§ **What you are asked to do**
The answer is the full set of records below, transcribed exactly.

§ **Extracted material**

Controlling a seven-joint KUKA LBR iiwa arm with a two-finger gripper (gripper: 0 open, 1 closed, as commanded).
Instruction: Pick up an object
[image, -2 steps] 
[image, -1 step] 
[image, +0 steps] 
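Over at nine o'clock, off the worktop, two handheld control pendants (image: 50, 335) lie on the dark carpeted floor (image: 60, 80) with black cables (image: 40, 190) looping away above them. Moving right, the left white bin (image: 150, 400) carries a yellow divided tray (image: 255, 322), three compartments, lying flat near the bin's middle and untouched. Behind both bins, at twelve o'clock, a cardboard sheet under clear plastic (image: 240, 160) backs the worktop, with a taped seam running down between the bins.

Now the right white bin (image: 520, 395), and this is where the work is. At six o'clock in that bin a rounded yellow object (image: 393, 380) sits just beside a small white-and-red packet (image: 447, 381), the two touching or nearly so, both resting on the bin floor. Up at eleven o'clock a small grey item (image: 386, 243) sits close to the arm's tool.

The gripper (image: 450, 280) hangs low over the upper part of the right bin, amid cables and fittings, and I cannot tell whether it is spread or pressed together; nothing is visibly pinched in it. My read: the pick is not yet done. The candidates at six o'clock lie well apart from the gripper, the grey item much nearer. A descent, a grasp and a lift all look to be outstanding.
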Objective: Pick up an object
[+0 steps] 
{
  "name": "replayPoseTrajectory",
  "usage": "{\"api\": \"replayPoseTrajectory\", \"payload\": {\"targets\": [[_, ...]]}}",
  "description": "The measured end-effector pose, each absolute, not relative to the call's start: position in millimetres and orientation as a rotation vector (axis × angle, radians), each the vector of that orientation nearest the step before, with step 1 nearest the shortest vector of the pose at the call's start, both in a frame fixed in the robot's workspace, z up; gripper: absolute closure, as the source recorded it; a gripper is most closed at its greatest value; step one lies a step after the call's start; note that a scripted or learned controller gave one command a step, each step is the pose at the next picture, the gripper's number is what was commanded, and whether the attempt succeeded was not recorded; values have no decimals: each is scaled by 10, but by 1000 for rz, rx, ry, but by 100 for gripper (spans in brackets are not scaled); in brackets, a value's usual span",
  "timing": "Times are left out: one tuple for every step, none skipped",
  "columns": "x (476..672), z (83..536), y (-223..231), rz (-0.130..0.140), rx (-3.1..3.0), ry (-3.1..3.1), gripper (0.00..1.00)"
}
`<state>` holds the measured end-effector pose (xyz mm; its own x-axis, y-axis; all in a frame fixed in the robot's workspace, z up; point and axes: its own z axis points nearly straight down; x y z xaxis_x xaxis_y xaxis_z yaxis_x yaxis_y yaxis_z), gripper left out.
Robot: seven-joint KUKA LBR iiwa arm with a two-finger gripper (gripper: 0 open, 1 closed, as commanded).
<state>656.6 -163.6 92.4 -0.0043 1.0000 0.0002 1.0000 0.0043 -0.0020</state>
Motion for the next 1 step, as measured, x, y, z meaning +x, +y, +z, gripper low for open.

§ **Exercise answer**
Controlling a seven-joint KUKA LBR iiwa arm with a two-finger gripper (gripper: 0 open, 1 closed, as commanded).
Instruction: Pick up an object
[image, -2 steps] 
[image, -1 step] 
[image, +0 steps] 
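Over at nine o'clock, off the worktop, two handheld control pendants (image: 50, 335) lie on the dark carpeted floor (image: 60, 80) with black cables (image: 40, 190) looping away above them. Moving right, the left white bin (image: 150, 400) carries a yellow divided tray (image: 255, 322), three compartments, lying flat near the bin's middle and untouched. Behind both bins, at twelve o'clock, a cardboard sheet under clear plastic (image: 240, 160) backs the worktop, with a taped seam running down between the bins.

Now the right white bin (image: 520, 395), and this is where the work is. At six o'clock in that bin a rounded yellow object (image: 393, 380) sits just beside a small white-and-red packet (image: 447, 381), the two touching or nearly so, both resting on the bin floor. Up at eleven o'clock a small grey item (image: 386, 243) sits close to the arm's tool.

The gripper (image: 450, 280) hangs low over the upper part of the right bin, amid cables and fittings, and I cannot tell whether it is spread or pressed together; nothing is visibly pinched in it. My read: the pick is not yet done. The candidates at six o'clock lie well apart from the gripper, the grey item much nearer. A descent, a grasp and a lift all look to be outstanding.
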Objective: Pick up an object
[+0 steps] 
{
  "name": "replayPoseTrajectory",
  "usage": "{\"api\": \"replayPoseTrajectory\", \"payload\": {\"targets\": [[_, ...]]}}",
  "description": "The measured end-effector pose, each absolute, not relative to the call's start: position in millimetres and orientation as a rotation vector (axis × angle, radians), each the vector of that orientation nearest the step before, with step 1 nearest the shortest vector of the pose at the call's start, both in a frame fixed in the robot's workspace, z up; gripper: absolute closure, as the source recorded it; a gripper is most closed at its greatest value; step one lies a step after the call's start; note that a scripted or learned controller gave one command a step, each step is the pose at the next picture, the gripper's number is what was commanded, and whether the attempt succeeded was not recorded; values have no decimals: each is scaled by 10, but by 1000 for rz, rx, ry, but by 100 for gripper (spans in brackets are not scaled); in brackets, a value's usual span",
  "timing": "Times are left out: one tuple for every step, none skipped",
  "columns": "x (476..672), z (83..536), y (-223..231), rz (-0.130..0.140), rx (-3.1..3.0), ry (-3.1..3.1), gripper (0.00..1.00)"
}
`<state>` holds the measured end-effector pose (xyz mm; its own x-axis, y-axis; all in a frame fixed in the robot's workspace, z up; point and axes: its own z axis points nearly straight down; x y z xaxis_x xaxis_y xaxis_z yaxis_x yaxis_y yaxis_z), gripper left out.
Robot: seven-joint KUKA LBR iiwa arm with a two-finger gripper (gripper: 0 open, 1 closed, as commanded).
<state>656.6 -163.6 92.4 -0.0043 1.0000 0.0002 1.0000 0.0043 -0.0020</state>
Motion for the next 1 step, as measured, x, y, z meaning +x, +y, +z, gripper low for open.

The exercise was worked through completely.